To be honest, I still got looks, I mean seriously, who wouldn’t look at a semi-wet girl wearing nothing but white, especially when it was obvious she wasn’t wearing a bra or panties? This time I didn’t cover my breasts, giving the various men I passed a better glimpse of my breasts, while they weren’t quite as prominently displayed as before. I even got a wolf whistle. This was much better.
But I was still a little bit embarrassed. That plus the ben wa balls had me going again pretty quick, and when I paused at the main exit, staring out into the still pouring rain, I steeled myself with the thought that once I got to my truck I could masturbate again. I took a step out, letting the water pour down on me, and then I walked, yes walked, to my truck.
I fished out my keys in the pouring rain, feeling the wet water cascade down my body. Suddenly I felt incredible, as if I was one with nature. I opened the car door and tossed my bag and keys in, and then , right there in the lot, peeled off my shirt. It’s not like it mattered really. My shirt was so wet that you could see right through it! I tossed it in after my bag and then pushed/pulled my soaked skirt off as well. Standing naked next to my truck I held out my arms and just felt the rain on my body. It was almost a religious experience.

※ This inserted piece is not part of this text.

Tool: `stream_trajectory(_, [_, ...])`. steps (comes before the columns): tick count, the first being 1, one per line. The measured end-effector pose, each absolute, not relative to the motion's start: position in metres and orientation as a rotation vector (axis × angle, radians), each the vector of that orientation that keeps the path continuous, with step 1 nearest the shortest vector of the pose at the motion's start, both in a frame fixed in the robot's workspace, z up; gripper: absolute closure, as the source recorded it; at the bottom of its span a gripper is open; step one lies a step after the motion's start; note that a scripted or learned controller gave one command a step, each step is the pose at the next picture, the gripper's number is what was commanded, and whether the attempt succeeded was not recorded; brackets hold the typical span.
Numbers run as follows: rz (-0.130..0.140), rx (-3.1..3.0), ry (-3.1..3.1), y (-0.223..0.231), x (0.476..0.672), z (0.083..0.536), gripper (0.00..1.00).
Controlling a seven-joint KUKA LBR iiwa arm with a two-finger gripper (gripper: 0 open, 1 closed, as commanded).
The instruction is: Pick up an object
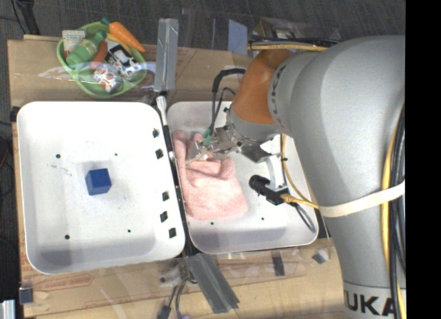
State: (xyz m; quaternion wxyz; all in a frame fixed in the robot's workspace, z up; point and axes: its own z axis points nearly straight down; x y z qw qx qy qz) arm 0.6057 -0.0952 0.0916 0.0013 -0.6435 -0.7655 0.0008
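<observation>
Gripper [207,145] is low in the right bin [293,231], down at the upper end of the pink cloth [209,181]. Finger state: cannot tell; the metal parts at the tip blur into the cloth folds, and whether any fabric sits between them is not resolved.

Pink cloth lies crumpled along the left half of the right bin, close to the wall shared with the left bin [41,138]. It runs from near the bin's top edge down past the middle. Its upper part appears bunched up under the gripper.

Grey arm [344,125] reaches in from the right and covers much of the right bin's far side; orange band [255,94] sits just above the wrist.

Left bin holds a blue cube [98,180], left of centre, well apart from the cloth.

Green bowl [103,63] of mixed small items, including an orange carrot-like piece, stands on the bench above the left bin.
</observation>
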Motion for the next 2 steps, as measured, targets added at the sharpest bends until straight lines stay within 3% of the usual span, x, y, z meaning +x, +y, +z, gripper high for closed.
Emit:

Then I got in the truck. I don’t want to get arrested for public lewdness. I found my keys as the windows steamed up and I wiped the water from my eyes and my hair and got the heater going. It wasn’t that cold outside, but I was a bit chilled. I reached down between my legs, found my clit, and slowly rubbed myself into climax. It was incredible. It was awesome. It was relief.
I drove away like that, stuffed with ben wa balls, sexually relieved, still very wet both externally and internally, and naked as the day I was born.
I think I’ll wear white every time it rains.